What do you know now that you wish you knew as a student? If you could give every college student one piece of advice, what would it be?

BF: The most important thing you can do is follow your passion, even if it differs from the expectations placed upon you. I arrived at Stanford with my parents telling me I should be a doctor. And for a while, I listened to them and took a bunch of classes I didn’t enjoy. When I first discovered computer science, I struggled for a little bit since changing my major would mean disappointing my parents. But I’ve learned that time goes very quickly, so my view is it’s better to spend it doing something you love than not. My parents did come around and were happy with my choice when they realized that I had found something I enjoy doing and that I had joined a field leading to numerous career opportunities across the world.
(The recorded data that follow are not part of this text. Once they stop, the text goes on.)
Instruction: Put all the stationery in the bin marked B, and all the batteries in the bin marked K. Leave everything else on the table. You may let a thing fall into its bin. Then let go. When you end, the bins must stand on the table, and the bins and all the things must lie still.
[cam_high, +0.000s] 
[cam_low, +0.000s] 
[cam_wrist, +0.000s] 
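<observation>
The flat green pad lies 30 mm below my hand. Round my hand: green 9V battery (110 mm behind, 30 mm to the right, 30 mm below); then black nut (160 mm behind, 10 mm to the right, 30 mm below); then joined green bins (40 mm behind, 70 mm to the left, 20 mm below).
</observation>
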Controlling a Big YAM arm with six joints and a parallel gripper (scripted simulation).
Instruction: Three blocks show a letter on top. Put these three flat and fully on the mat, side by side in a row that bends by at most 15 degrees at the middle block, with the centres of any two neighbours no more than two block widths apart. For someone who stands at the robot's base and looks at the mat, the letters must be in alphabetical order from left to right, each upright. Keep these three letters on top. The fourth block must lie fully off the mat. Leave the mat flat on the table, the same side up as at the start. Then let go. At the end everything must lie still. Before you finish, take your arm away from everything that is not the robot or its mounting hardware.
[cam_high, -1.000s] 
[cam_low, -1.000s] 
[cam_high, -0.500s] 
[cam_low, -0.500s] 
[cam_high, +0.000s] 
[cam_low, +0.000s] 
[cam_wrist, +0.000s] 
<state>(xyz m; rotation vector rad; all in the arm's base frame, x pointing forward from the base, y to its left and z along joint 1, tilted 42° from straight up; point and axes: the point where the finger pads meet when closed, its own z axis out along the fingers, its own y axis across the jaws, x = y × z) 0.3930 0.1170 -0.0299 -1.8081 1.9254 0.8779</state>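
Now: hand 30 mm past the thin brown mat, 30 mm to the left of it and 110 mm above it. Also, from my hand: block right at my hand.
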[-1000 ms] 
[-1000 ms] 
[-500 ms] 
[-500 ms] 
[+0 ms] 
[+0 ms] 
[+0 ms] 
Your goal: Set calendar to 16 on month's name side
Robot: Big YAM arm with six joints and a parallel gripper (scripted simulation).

How did being a member of the Stanford Society of Black Scientists and Engineers help you personally or professionally?

BF: As I mentioned earlier, I was one of only a handful of African-American students in the entire computer science department, which meant there were very few people “like me” in my classes. I’ll admit, there were times that I was discouraged by my choice of major, and often wondered if I had made the right choice. The Society of Black Scientists and Engineers (SBSE) was one of many places I sought encouragement during my first few years. Through SBSE, I was able to meet and befriend a lot of other engineers who were in similar situations, and felt free to talk with them about our feelings of not belonging. Over time, I felt more comfortable having this conversation with a variety of people and I realized that it’s not just African-Americans or women or transplanted East Coasters who feel this way; at some point in time, almost everyone feels like they don’t belong.

SBSE also gave me the opportunity to learn more about other engineering companies in the Bay Area. Every meeting a different company would come speak a little about life at that company and the available job opportunities. I took full advantage of these occasions to learn more about the culture and expectations at other companies, which I referenced when deciding to join Google.

When I’m not at Google...

BF: I recently moved to San Francisco so I spend a lot of my free time exploring the city (and its restaurants) with friends. I also really enjoy baking while watching terrible straight-to-DVD/TV movies. I also enjoy reading; I just finished The Hunger Games trilogy and am now working on The Girl With The Dragon Tattoo.